One-Loop Renormalization of Lee-Wick Gauge Theory

TL;DR

This paper analyzes the one-loop renormalization of Lee-Wick gauge theory, revealing how the vector boson mass and coupling constants evolve, and compares its behavior to ordinary gauge theories, with implications for unification.

Contribution

It provides the first detailed one-loop renormalization analysis of Lee-Wick gauge theory, including the relationship between mass running and coupling evolution, and extends results to theories with dimension six operators.

Findings

The vector boson mass logarithmically runs with the coupling.

In asymptotically free cases, the vector boson mass diverges in the UV.
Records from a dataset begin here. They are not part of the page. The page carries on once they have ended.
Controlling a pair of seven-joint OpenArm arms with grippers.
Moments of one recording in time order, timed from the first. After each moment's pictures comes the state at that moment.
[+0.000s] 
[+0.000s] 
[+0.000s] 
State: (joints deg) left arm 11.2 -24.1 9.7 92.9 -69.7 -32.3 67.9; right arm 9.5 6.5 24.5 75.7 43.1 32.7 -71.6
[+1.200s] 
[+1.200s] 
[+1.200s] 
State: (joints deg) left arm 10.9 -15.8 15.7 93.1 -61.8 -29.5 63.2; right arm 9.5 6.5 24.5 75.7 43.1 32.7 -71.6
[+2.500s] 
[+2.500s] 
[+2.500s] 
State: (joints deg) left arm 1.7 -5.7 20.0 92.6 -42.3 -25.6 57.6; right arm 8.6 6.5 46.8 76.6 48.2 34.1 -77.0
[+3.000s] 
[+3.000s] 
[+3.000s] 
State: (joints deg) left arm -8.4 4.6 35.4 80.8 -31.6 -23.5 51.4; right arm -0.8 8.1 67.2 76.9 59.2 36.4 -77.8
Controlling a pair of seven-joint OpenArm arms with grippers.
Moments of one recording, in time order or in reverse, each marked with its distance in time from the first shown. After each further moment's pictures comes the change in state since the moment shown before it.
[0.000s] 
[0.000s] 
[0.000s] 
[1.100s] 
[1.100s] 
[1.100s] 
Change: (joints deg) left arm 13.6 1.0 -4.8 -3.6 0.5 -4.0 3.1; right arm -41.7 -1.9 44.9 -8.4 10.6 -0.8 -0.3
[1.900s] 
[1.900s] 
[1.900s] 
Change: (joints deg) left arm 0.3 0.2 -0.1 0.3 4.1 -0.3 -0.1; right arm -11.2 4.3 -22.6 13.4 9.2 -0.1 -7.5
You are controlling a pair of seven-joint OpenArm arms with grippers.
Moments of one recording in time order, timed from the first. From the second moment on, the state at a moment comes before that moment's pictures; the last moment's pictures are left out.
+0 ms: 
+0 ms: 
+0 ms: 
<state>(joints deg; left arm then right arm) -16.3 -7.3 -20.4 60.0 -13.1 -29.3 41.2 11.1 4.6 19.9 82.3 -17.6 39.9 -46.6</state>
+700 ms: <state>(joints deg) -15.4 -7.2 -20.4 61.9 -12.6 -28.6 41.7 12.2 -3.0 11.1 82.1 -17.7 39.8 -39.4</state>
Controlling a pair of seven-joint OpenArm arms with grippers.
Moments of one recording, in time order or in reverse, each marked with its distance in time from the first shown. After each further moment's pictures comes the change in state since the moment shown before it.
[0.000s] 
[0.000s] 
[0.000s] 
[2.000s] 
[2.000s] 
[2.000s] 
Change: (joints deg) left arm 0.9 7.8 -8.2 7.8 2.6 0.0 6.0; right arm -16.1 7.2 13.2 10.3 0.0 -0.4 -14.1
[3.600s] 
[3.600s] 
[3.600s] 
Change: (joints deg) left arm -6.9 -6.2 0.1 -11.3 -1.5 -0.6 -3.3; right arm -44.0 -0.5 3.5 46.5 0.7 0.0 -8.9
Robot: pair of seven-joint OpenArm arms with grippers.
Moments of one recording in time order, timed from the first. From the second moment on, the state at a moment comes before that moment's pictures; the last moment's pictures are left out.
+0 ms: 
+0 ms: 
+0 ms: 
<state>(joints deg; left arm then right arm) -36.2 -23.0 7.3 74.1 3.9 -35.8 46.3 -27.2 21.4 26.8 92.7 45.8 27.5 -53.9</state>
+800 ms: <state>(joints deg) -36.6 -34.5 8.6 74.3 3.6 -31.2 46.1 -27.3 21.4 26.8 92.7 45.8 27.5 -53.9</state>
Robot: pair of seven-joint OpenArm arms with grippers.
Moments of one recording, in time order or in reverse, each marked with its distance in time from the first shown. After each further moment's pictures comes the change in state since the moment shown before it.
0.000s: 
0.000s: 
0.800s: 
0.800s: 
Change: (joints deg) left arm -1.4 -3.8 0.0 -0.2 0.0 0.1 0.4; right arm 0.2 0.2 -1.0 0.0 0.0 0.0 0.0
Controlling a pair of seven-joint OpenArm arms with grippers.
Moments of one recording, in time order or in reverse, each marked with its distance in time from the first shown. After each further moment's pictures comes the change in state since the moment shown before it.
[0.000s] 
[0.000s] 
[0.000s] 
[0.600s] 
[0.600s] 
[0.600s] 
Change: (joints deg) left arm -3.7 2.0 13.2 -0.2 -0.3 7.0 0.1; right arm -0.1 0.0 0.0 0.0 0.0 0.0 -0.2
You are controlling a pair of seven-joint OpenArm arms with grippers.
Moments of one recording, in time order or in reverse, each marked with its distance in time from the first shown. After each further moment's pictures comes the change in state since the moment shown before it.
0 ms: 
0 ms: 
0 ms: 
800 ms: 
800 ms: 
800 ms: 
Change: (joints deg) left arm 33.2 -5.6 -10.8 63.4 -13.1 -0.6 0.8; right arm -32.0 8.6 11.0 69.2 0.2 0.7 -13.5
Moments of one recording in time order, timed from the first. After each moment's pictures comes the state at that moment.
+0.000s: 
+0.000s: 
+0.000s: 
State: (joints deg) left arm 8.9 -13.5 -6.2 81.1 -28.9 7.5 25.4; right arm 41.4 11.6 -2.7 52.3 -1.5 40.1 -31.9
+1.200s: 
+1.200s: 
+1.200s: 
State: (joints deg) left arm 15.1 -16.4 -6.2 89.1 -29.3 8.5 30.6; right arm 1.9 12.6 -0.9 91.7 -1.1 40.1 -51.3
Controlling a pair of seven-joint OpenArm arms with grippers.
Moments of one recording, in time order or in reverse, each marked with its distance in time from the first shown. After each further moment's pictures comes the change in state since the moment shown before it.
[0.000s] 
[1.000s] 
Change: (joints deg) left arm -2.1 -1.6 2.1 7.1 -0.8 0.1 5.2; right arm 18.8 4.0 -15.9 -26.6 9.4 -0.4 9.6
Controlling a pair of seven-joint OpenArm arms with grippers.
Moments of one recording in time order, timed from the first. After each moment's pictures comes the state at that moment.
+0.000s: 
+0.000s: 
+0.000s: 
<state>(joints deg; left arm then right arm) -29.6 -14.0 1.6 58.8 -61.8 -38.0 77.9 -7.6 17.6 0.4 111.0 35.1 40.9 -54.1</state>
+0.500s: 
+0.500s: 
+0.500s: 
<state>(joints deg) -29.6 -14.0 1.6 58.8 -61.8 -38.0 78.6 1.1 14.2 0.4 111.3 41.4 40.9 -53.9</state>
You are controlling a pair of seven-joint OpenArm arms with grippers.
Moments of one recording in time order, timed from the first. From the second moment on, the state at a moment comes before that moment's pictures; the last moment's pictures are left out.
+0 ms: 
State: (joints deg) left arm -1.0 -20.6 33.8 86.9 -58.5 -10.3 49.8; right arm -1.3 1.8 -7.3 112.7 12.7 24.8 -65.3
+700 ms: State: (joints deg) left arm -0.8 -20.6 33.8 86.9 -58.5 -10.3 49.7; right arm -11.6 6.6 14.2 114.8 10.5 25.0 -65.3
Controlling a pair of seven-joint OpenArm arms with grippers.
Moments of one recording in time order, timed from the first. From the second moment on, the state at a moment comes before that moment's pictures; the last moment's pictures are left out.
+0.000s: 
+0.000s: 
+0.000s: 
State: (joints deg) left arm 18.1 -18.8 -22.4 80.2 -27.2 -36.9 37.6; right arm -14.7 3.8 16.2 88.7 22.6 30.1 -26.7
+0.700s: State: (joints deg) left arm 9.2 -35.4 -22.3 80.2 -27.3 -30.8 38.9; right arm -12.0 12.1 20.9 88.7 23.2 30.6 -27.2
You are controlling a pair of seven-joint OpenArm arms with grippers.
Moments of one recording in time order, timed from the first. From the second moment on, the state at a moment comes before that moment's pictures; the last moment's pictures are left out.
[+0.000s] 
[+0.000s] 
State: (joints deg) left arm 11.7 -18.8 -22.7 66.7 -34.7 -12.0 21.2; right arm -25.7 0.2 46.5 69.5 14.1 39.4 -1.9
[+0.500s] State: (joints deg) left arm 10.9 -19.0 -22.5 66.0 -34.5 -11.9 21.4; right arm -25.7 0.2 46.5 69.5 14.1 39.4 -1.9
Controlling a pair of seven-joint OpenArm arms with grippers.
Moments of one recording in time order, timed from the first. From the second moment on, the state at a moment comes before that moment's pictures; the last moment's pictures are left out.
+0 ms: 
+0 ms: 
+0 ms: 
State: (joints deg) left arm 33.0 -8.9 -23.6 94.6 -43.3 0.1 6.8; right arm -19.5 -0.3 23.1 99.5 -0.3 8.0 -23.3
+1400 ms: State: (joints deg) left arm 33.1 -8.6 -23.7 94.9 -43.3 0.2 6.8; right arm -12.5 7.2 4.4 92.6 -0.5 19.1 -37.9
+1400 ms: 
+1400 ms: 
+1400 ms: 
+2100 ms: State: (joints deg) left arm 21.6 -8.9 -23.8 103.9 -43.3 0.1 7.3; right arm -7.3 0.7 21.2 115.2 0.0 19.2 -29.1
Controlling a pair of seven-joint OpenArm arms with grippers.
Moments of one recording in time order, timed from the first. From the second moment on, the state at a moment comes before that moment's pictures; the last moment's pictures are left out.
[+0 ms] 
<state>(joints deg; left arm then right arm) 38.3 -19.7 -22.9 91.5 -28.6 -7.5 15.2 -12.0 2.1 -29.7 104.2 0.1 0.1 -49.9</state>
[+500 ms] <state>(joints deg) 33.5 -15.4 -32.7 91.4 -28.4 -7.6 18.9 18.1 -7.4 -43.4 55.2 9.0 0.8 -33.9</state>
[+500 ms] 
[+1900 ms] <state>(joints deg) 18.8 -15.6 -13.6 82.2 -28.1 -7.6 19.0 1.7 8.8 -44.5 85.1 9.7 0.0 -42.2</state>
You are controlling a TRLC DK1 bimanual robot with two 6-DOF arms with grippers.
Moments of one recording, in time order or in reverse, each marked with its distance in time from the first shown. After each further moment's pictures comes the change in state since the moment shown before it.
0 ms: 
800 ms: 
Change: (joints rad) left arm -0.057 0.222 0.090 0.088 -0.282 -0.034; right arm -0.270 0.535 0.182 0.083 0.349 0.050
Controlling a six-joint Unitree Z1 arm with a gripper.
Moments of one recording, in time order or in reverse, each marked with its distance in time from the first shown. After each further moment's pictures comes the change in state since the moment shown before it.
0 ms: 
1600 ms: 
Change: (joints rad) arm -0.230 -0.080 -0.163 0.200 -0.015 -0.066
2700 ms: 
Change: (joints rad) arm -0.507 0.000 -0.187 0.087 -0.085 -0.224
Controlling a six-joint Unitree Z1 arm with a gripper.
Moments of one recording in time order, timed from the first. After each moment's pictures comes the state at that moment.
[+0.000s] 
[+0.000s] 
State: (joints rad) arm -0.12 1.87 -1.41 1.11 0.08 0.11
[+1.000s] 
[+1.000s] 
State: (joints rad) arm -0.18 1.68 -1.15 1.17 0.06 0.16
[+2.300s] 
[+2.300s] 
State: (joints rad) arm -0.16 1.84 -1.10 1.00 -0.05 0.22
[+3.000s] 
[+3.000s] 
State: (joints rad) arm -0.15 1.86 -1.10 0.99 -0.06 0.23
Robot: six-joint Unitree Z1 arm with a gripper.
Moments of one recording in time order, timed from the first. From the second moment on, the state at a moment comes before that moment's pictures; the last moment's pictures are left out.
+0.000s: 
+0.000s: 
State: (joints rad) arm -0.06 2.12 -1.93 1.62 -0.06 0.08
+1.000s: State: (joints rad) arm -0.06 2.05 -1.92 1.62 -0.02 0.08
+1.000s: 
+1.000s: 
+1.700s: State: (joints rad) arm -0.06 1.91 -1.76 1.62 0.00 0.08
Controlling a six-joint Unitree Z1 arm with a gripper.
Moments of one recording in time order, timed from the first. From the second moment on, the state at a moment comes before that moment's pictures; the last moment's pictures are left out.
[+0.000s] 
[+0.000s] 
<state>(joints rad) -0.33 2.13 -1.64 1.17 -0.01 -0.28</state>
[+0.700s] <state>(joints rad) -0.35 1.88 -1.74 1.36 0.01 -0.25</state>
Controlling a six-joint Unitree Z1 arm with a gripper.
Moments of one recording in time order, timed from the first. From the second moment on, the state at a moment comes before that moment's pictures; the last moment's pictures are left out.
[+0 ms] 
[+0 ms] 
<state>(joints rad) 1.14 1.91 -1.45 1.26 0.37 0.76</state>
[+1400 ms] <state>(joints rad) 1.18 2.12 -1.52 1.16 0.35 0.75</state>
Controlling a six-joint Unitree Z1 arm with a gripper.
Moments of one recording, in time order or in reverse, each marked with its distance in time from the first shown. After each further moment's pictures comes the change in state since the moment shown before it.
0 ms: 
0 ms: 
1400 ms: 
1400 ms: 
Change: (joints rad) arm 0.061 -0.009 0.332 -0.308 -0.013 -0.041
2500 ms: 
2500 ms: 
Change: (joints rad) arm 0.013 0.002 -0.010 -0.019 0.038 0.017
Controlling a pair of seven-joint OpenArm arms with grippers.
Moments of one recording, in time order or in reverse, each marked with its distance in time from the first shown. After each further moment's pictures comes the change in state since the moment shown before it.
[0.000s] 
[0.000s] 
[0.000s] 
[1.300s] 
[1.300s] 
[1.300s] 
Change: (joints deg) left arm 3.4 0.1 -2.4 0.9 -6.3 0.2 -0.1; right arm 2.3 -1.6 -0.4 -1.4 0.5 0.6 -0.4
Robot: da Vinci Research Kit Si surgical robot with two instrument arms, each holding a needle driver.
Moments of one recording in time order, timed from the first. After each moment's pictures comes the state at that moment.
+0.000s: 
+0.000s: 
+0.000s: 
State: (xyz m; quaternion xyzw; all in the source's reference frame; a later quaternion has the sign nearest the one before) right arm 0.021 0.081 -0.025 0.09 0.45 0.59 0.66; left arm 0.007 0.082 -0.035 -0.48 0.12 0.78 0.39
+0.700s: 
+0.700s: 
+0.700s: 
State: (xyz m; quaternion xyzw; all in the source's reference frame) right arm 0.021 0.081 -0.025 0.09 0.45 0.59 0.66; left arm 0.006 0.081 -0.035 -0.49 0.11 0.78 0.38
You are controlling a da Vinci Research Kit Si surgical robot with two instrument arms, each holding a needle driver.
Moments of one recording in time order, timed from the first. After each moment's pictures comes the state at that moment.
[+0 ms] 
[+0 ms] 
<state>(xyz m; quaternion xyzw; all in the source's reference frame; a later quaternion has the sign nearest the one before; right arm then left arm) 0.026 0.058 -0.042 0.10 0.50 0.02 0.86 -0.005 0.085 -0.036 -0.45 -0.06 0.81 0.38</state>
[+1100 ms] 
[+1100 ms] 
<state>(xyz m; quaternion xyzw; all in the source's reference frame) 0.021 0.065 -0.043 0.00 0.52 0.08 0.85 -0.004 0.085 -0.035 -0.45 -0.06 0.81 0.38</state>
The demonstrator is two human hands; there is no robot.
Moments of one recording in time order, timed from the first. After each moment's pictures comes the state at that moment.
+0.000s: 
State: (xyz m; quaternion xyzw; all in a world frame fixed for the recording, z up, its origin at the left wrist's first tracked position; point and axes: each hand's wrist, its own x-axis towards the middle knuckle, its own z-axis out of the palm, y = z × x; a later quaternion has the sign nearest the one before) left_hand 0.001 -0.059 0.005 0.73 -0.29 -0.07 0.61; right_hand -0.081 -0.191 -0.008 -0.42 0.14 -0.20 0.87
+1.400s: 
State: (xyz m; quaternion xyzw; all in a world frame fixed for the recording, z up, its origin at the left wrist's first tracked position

Lee-Wick gauge theory exhibits faster coupling running than ordinary gauge theory.

Abstract

We examine the renormalization of Lee-Wick gauge theory to one loop order. We show that only knowledge of the wavefunction renormalization is necessary to determine the running couplings, anomalous dimensions, and vector boson masses. In particular, the logarithmic running of the Lee-Wick vector boson mass is exactly related to the running of the coupling. In the case of an asymptotically free theory, the vector boson mass runs to infinity in the ultraviolet. Thus, the UV fixed point of the pure gauge theory is an ordinary quantum field theory. We find that the coupling runs more quickly in Lee-Wick gauge theory than in ordinary gauge theory, so the Lee-Wick standard model does not naturally unify at any scale. Finally, we present results on the beta function of more general theories containing dimension six operators which differ from previous results in the literature.